Start by attaching the 4 photo frames together to form a cube (rectangular cube since my frames were 8.5X11). using tape and if desired nails. I tried nails at first and split a couple of frames. Tape worked well for holding the frames in place and the end product is still very durable.
Start by attaching the 4 photo frames together to form a cube (rectangular cube since my frames were 8.5X11). using tape and if desired nails. I tried nails at first and split a couple of frames. Tape worked well for holding the frames in place and the end product is still very durable.

On one side of the cube drill holes that will act as a holder pried open cage segments. Space them about 1 inch apart. On the long side there are two segments, on the short side there is just one in the middle. Cut lengths of utility wire to form the frame form the pried open segments. Give the wire a slight bend/curve (bend two together to keep the symmetry). Set the wires in the hole using pliers and secure with hot glue.



Cover the entire piece in two layers of papier mache. For the top, right, left and back sides use long strips of papir mache to create the cage bars. This part IS tricky since it will look really lose and floppy. Don't worry, once dry it really tightens up nicely. If I were doing it again I would have covered everything and let it dry, then use tape to provide a base for the cage bars. Since I did the mache in one sitting the frames were too wet to use tape.



To create the rivets, just make little puff paint dots and hot glue them to the frame wherever you would like to have the rivets. I placed rivets in a set of two on each side for each strap.



For painting, first paint the entire piece black. Once dry, use white paint and a dry brush technique. Once done it has the look of stone/steel. Additional painting could be done to give the look of rust. I opted to leave it black and white since I really liked the look.



I have some more projects and additional photos of the head cage process on my blog. I will work on adding more of the "how to's" here.

Thanks for reading and I hope it helps or inspires!


----------



## Bone Dancer (Oct 7, 2005)

I thought it was very well done, good photos and a clear explaination. The frames could be replaced with other materials you have on hand, but thats not a big issue. This project could be used for the skull in a cage or scaled up to hold a full body or skelly. Nice job on the painting too. 
It's also good to see another haunter from Michigan too.


----------



## morbidmike (Sep 11, 2009)

well done that cage could have many uses I agree with bone dancer GO MICHIGAN HAUNTERS!!!!


----------



## fick209 (Aug 31, 2009)

Nice job, very well done & good clear explainations.


----------



## CreeepyCathy (Mar 28, 2009)

WOW! I love that! and great tutorial!


----------



## apetoes (Feb 23, 2010)

Bone Dancer said:


> ...The frames could be replaced with other materials you have on hand, but thats not a big issue...

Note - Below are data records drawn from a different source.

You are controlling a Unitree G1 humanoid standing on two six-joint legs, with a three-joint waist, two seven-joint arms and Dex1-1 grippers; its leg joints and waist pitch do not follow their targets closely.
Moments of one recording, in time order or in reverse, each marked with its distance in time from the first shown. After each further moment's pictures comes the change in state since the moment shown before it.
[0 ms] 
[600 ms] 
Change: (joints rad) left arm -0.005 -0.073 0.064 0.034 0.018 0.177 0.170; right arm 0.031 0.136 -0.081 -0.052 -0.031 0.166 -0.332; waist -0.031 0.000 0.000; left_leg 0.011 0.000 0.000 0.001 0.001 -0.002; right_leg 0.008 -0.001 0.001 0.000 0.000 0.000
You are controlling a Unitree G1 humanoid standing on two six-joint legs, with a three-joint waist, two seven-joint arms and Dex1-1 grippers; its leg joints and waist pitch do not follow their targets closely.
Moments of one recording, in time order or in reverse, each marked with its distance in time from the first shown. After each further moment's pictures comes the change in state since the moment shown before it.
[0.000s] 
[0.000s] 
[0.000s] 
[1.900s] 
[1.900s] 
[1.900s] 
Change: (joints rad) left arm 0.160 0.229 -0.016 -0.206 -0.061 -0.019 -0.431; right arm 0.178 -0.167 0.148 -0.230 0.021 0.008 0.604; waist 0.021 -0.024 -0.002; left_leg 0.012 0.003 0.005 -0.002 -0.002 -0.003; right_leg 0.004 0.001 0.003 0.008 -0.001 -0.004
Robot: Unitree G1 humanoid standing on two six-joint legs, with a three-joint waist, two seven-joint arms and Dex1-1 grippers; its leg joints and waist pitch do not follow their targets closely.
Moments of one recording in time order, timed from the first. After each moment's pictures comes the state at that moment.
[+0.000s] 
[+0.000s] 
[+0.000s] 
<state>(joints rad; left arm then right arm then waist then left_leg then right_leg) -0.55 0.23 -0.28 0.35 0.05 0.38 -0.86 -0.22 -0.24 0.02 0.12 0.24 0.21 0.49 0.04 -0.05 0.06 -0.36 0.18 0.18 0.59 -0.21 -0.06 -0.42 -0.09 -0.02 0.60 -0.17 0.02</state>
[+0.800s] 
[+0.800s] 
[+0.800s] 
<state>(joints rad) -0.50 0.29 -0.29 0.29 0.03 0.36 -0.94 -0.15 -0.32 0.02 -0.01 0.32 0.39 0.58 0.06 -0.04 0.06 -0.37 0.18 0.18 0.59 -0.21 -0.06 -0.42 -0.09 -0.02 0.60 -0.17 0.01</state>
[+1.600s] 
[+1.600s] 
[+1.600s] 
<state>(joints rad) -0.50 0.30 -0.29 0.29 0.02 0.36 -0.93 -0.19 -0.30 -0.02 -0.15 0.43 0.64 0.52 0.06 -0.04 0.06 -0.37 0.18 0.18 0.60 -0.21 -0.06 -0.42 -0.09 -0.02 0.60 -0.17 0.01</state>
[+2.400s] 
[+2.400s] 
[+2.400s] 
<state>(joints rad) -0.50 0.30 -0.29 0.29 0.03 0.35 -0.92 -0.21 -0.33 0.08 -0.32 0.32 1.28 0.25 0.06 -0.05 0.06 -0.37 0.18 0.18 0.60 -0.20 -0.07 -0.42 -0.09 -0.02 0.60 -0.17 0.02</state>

I have been experimenting with different things and have had good luck with using a 12-pack box (any size box could be used really). I am using that method on the $20 prop challenge, the progress so far can be seen here.

Michigan Haunters, from the cursed mitten of doom!


----------



## wickedwitchwest (Jul 23, 2009)

Nice job on the project and the tutorial.


----------



## dubbax3 (Jan 22, 2008)

Man I really love this. The use of the picture frames, the puff paint rivets and the way the bars are bent. Love it all, well done!


----------



## DeathTouch (Sep 6, 2005)

Next you need a how-to for The angry princess. Only because I like the nudity.


----------



## hpropman (Jul 27, 2008)

I love that - nice tutorial thanks for sharing!


----------



## scarymovie (Feb 14, 2010)

Thanks for showing us how to make that!!! That will be great in a haunt!


----------



## matt1982 (Oct 24, 2011)

*Great Job on the cage*



apetoes said:


> Hi All,
> 
> This is my first how to so let me know if there is anything that would help make things clearer for future posts.
> 
> ...


 How much did all of this cost you if you dont mind me asking?


----------